◆ **Task goal**: Please count the lines in the data below that hold "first" and answer with the number by itself.

◆ **Entries supplied**:
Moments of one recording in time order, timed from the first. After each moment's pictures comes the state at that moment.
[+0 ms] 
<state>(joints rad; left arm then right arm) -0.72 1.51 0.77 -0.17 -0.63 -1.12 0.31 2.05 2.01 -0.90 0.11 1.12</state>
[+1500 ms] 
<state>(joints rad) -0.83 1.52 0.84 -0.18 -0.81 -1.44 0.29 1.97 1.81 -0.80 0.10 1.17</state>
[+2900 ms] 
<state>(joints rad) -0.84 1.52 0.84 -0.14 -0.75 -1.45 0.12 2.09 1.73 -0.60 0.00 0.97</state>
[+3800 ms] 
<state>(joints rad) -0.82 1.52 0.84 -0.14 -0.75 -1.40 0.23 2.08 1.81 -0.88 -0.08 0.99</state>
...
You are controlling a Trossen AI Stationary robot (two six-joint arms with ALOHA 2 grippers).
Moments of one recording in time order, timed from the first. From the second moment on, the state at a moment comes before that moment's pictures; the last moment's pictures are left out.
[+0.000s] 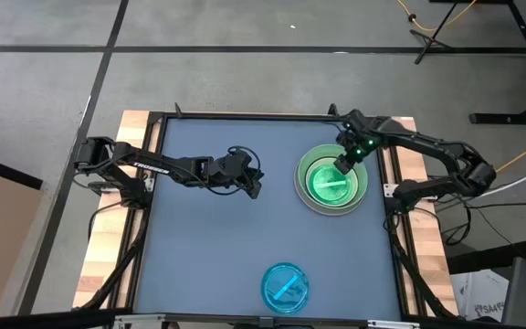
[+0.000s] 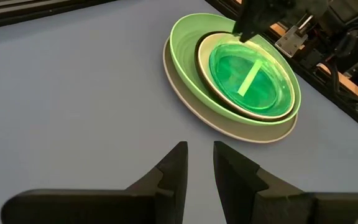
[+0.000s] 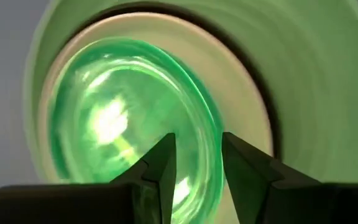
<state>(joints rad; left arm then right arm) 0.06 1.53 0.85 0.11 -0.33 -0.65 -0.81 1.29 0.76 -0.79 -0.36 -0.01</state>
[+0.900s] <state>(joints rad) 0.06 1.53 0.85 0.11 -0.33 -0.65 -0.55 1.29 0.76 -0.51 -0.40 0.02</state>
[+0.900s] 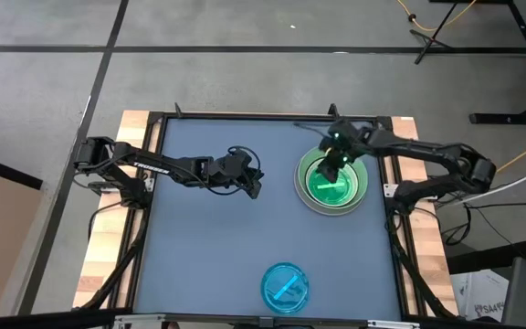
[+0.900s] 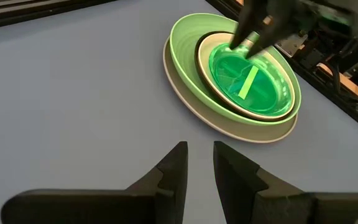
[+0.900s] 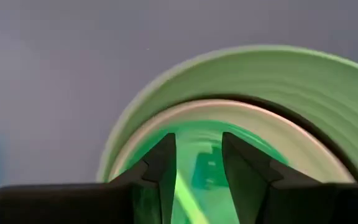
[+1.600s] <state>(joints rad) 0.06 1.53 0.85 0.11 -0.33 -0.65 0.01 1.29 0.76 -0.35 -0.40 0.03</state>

◆ **Answer to the exercise**: 2